Divide using synthetic division $$ ( x^{4}+3x^{3}+x^{2}+3x-2 ) \div ( x-1 ) $$
Answer
The synthetic division table is:
$$ \begin{array}{c|rrrrr}1&1&3&1&3&-2\\& & 1& 4& 5& \color{black}{8} \\ \hline &\color{blue}{1}&\color{blue}{4}&\color{blue}{5}&\color{blue}{8}&\color{orangered}{6} \end{array} $$The solution is:
$$ \frac{ x^{4}+3x^{3}+x^{2}+3x-2 }{ x-1 } = \color{blue}{x^{3}+4x^{2}+5x+8} ~+~ \frac{ \color{red}{ 6 } }{ x-1 } $$Explanation
Step 1 : Write down the coefficients of the dividend into division table. Put the zero from $ x -1 = 0 $ ( $ x = \color{blue}{ 1 } $ ) at the left.
$$ \begin{array}{c|rrrrr}\color{blue}{1}&1&3&1&3&-2\\& & & & & \\ \hline &&&&& \end{array} $$Step 1 : Bring down the leading coefficient to the bottom row.
$$ \begin{array}{c|rrrrr}1&\color{orangered}{ 1 }&3&1&3&-2\\& & & & & \\ \hline &\color{orangered}{1}&&&& \end{array} $$Step 2 : Multiply by the number on the left, and carry the result into the next column: $ \color{blue}{ 1 } \cdot \color{blue}{ 1 } = \color{blue}{ 1 } $.
$$ \begin{array}{c|rrrrr}\color{blue}{1}&1&3&1&3&-2\\& & \color{blue}{1} & & & \\ \hline &\color{blue}{1}&&&& \end{array} $$Step 3 : Add down last column: $ \color{orangered}{ 3 } + \color{orangered}{ 1 } = \color{orangered}{ 4 } $
$$ \begin{array}{c|rrrrr}1&1&\color{orangered}{ 3 }&1&3&-2\\& & \color{orangered}{1} & & & \\ \hline &1&\color{orangered}{4}&&& \end{array} $$Step 4 : Multiply by the number on the left, and carry the result into the next column: $ \color{blue}{ 1 } \cdot \color{blue}{ 4 } = \color{blue}{ 4 } $.
$$ \begin{array}{c|rrrrr}\color{blue}{1}&1&3&1&3&-2\\& & 1& \color{blue}{4} & & \\ \hline &1&\color{blue}{4}&&& \end{array} $$Step 5 : Add down last column: $ \color{orangered}{ 1 } + \color{orangered}{ 4 } = \color{orangered}{ 5 } $
$$ \begin{array}{c|rrrrr}1&1&3&\color{orangered}{ 1 }&3&-2\\& & 1& \color{orangered}{4} & & \\ \hline &1&4&\color{orangered}{5}&& \end{array} $$Step 6 : Multiply by the number on the left, and carry the result into the next column: $ \color{blue}{ 1 } \cdot \color{blue}{ 5 } = \color{blue}{ 5 } $.

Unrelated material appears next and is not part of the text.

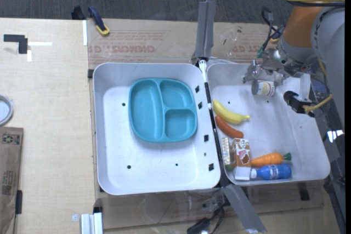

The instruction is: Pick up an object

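My gripper (pixel 264 75) hangs over the far part of the right bin (pixel 307 140). A small round can (pixel 265 89) with a pale label sits directly under its tip. Touching or apart, I cannot tell. A yellow banana (pixel 230 112) lies near the bin's left wall, with a red sausage-shaped piece (pixel 229 127) just in front of it. At the near edge lie a brown and white carton (pixel 239 152), an orange carrot (pixel 269 159) and a blue bottle (pixel 272 172).
A teal divided plate (pixel 163 109) lies in the left bin (pixel 109 161). A grey post (pixel 205 30) rises behind the divider between the bins. The arm's grey body and cables (pixel 307 96) overhang the right bin's far right corner.
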You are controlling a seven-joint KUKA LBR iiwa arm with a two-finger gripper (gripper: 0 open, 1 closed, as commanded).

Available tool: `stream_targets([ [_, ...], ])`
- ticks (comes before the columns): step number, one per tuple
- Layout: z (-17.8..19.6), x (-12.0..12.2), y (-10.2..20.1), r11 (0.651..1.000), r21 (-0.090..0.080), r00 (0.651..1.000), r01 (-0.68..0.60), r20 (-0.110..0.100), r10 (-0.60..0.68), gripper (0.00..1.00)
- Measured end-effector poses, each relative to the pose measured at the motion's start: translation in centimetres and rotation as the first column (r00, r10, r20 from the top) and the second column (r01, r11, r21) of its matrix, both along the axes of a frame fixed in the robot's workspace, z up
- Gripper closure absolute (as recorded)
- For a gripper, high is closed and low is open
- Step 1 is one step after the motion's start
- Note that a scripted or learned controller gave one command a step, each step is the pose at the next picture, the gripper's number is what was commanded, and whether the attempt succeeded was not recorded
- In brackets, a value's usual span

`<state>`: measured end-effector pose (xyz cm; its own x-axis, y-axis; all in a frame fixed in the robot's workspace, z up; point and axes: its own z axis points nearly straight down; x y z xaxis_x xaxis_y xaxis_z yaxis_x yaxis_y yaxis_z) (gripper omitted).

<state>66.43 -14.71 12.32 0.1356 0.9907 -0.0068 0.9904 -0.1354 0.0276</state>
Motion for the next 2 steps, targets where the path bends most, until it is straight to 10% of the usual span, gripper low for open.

$$ \begin{array}{c|rrrrr}\color{blue}{1}&1&3&1&3&-2\\& & 1& 4& \color{blue}{5} & \\ \hline &1&4&\color{blue}{5}&& \end{array} $$Step 7 : Add down last column: $ \color{orangered}{ 3 } + \color{orangered}{ 5 } = \color{orangered}{ 8 } $
$$ \begin{array}{c|rrrrr}1&1&3&1&\color{orangered}{ 3 }&-2\\& & 1& 4& \color{orangered}{5} & \\ \hline &1&4&5&\color{orangered}{8}& \end{array} $$Step 8 : Multiply by the number on the left, and carry the result into the next column: $ \color{blue}{ 1 } \cdot \color{blue}{ 8 } = \color{blue}{ 8 } $.
$$ \begin{array}{c|rrrrr}\color{blue}{1}&1&3&1&3&-2\\& & 1& 4& 5& \color{blue}{8} \\ \hline &1&4&5&\color{blue}{8}& \end{array} $$Step 9 : Add down last column: $ \color{orangered}{ -2 } + \color{orangered}{ 8 } = \color{orangered}{ 6 } $
$$ \begin{array}{c|rrrrr}1&1&3&1&3&\color{orangered}{ -2 }\\& & 1& 4& 5& \color{orangered}{8} \\ \hline &\color{blue}{1}&\color{blue}{4}&\color{blue}{5}&\color{blue}{8}&\color{orangered}{6} \end{array} $$Bottom line represents the quotient $ \color{blue}{ x^{3}+4x^{2}+5x+8 } $ with a remainder of $ \color{red}{ 6 } $.